Wong Kar-wai Moments


A Wong Kar-Wai Moment



Scene (1)

In an opulent room, extravagantly done, very dimly lit, infused with hues of crimson and blood red, you were standing close, you leaned forward and whispered something in my ear.
Something about desire.
I laughed, throwing my head backwards, being demure, I tried to evade answering your question, while you laughed a shrill laugh and moved in a little closer, too close I could smell the faded scent of your expensive perfume.

Scene (2)


In our little Manhattan, standing in front of you, you in a dandyesque attire, understated here, overstated there, never giving too much and revealing just the right amount of bourgeois air: I look at your face, searching - for its always the face, no? - for that glimpse of acknowledgment.
That anticipated site of recognition.
But I looked and looked and all there was, was the shrill laugh and a lot of forgetfulness.

Scene (3)

Dans le Caire de la Belle Epoque, et dans un batiment typical of that era, with carnelian red gates and partially renovated staircase, that has patches of cement covering its walls at odd patterns and amorphous shapes, with melancholic neon light only amplifying the grey tones of the cement and the dreariness of the rundown atmosphere - in a room freshly painted I stood opposite you and once again I pretended that my perception of you is a seamless thing, not punctured by Time or distance or subject to reality or reason.
And we laughed again, mine a semblance of a laugh and yours the shrill, hearty laugh and you held my hand a little longer than necessary and I pretended that this is where it always belonged.
And when I had to leave and walk down that staircase once more, before reaching the final steps down, I stared at the patches of cement for a moment.

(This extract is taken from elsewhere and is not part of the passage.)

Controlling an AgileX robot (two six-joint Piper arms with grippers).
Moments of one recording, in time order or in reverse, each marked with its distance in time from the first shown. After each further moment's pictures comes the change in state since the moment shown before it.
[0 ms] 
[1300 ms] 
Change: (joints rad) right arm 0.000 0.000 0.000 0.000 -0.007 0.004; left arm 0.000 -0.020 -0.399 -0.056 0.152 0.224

A moment that felt so long to me. And so full.
I could feel the wooden banister, the marble steps and the eerie light of the neon lamps, that cast a sickly lunar quality, the beautiful gates and overwhelming nostalgia permeating the entire scene that would make Wong Kar-wai and Christopher Doyle relish it in ecstatic agony - was the perfect setting for a fleeting moment of delusional amorousness and a long moment of departure. And of forgetfulness.